Vaniver com­mented on a draft of this post that it’s in­ter­est­ing to con­sider the case where train­ing time is the bot­tle­neck rather than ideas, but mas­sive en­g­ineer­ing effort is highly effec­tive at re­duc­ing train­ing time. In this case an in­crease in in­vest­ment in AI re­search which lead to hiring more en­g­ineers to ap­ply tech­niques to speed up train­ing could lead to rapid progress. This world might also lead to more siz­able differ­ences in ca­pa­bil­ities be­tween or­ga­ni­za­tions, if large some­what se­rial soft­ware en­g­ineer­ing in­vest­ments are re­quired to make use of the most pow­er­ful tech­niques, rather than a well-funded new­comer be­ing able to just read pa­pers and buy all the nec­es­sary hard­ware.
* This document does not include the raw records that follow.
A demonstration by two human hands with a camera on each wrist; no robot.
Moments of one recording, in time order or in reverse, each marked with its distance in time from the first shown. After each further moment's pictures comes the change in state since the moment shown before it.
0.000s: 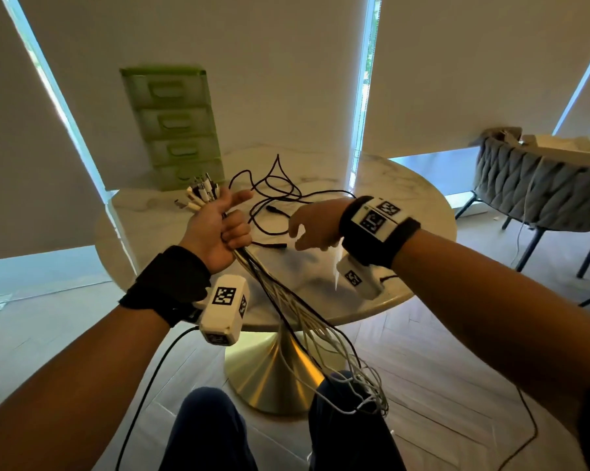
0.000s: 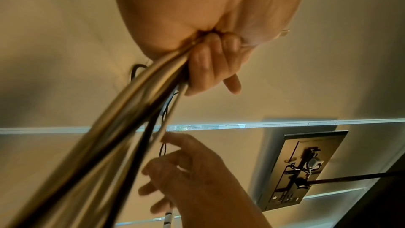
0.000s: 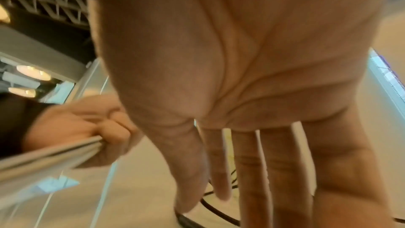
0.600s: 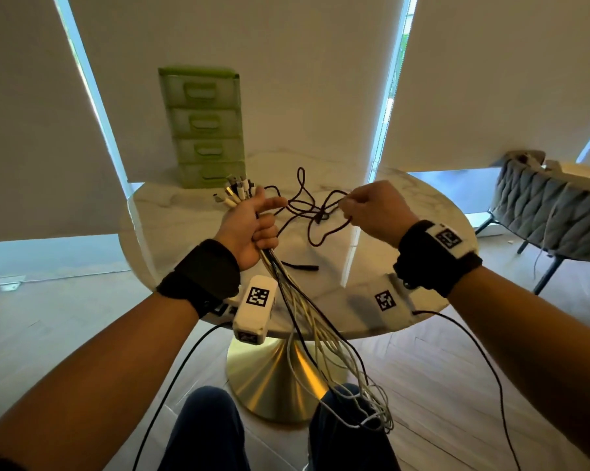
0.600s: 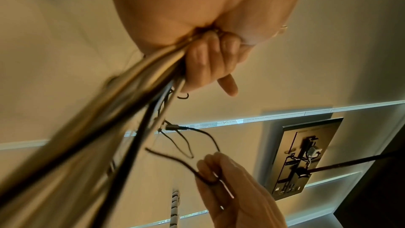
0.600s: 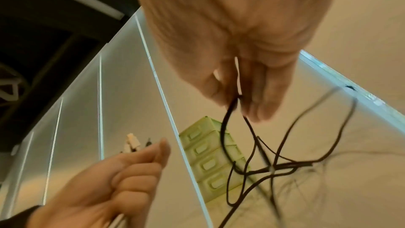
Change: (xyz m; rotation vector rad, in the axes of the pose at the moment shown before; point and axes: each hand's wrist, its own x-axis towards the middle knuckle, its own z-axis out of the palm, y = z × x) left_hand 0.004 0.000 0.007 0.086 0.054 -0.015; right_hand 0.005 0.045 0.011 0.653 0.685 0.044
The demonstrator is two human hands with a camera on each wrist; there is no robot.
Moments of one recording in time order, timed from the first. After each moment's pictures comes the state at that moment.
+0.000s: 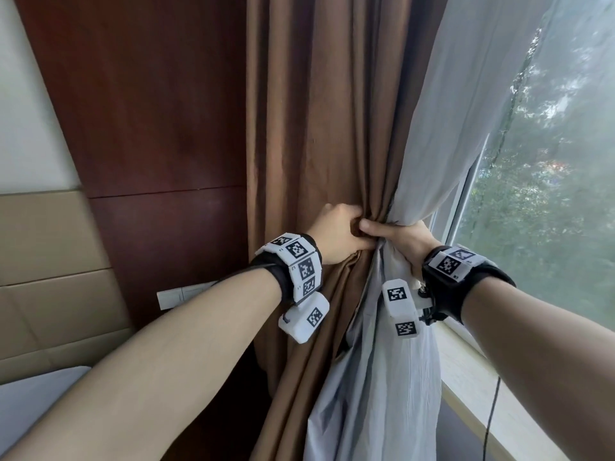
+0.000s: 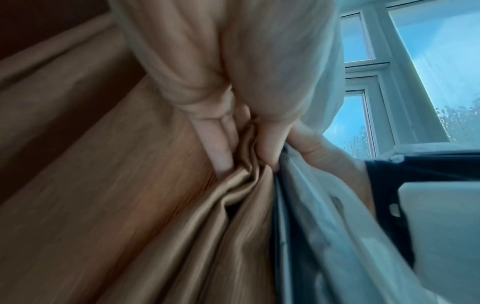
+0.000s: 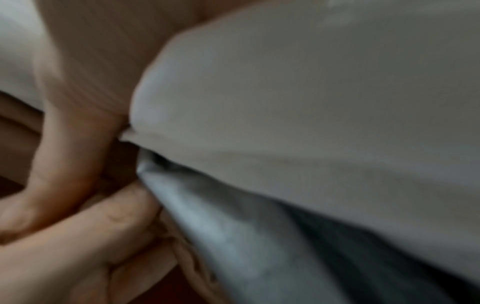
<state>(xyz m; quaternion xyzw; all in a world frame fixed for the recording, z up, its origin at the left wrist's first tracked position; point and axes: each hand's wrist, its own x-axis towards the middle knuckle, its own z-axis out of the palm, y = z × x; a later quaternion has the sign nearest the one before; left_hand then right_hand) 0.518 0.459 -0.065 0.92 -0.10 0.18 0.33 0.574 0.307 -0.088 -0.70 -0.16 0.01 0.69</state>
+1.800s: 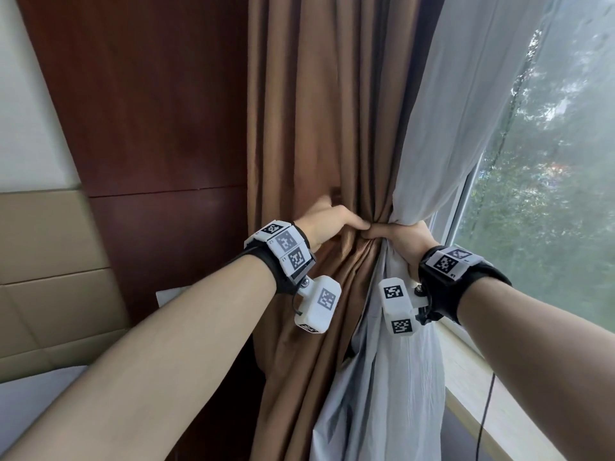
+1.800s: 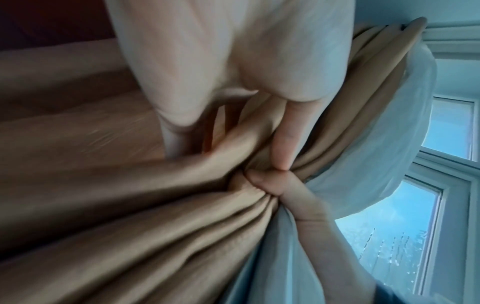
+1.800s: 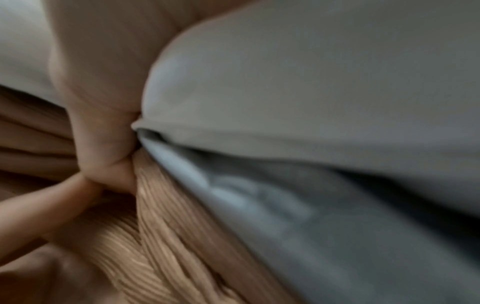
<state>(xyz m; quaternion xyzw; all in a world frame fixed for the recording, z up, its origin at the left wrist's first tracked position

The course of var­i­ous com­pute hard­ware at­tributes seems un­cer­tain both in terms of how fast they’ll progress and whether or not we’ll need to rely on any­thing other than spe­cial-pur­pose ac­cel­er­a­tor speed. Since the prob­lem is com­plex with many un­knowns, I’m still highly un­cer­tain, but all of these points did move me to vary­ing de­grees in the di­rec­tion of con­tin­u­ing com­pute growth not be­ing a driver of dra­matic progress.

Thanks to Vaniver and Buck Sh­legeris for dis­cus­sions that lead to some of the thoughts in this post.